▶ _What you should do_
Take every line from the listing below that contains "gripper".

▶ _Provided records_
<<<<

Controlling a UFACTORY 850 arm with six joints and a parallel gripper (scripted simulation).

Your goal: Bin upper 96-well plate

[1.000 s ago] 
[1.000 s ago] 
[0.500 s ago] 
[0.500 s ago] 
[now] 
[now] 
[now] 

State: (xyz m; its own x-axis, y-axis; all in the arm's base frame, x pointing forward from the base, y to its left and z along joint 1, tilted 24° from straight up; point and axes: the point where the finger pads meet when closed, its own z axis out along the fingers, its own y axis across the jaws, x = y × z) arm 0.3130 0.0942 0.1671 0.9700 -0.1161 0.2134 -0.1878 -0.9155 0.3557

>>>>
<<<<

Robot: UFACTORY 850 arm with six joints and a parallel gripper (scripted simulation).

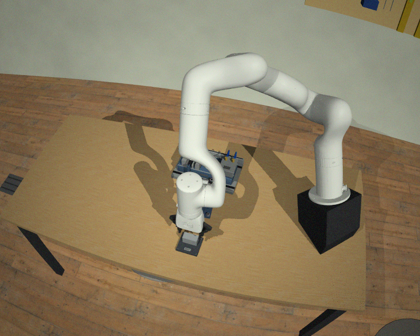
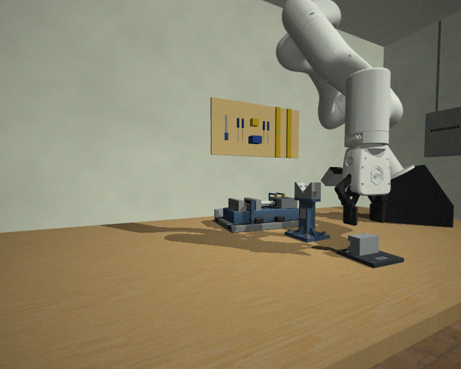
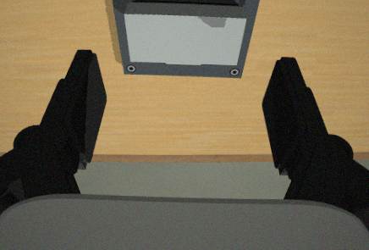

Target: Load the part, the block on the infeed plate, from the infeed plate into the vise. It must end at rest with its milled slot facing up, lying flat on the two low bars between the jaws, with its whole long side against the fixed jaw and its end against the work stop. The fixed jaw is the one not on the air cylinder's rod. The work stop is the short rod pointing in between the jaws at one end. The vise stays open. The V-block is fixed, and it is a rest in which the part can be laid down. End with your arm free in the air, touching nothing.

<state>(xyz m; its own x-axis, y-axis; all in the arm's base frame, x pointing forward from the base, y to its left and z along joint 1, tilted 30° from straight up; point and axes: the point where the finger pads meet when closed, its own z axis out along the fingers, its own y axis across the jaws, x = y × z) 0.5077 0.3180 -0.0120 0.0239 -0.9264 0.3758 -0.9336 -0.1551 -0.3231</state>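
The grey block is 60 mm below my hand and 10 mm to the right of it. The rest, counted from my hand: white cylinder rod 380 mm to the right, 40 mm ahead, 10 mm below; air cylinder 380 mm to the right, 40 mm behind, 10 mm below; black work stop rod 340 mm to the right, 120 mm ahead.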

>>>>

▶ _Answer_
Controlling a UFACTORY 850 arm with six joints and a parallel gripper (scripted simulation).
Robot: UFACTORY 850 arm with six joints and a parallel gripper (scripted simulation).

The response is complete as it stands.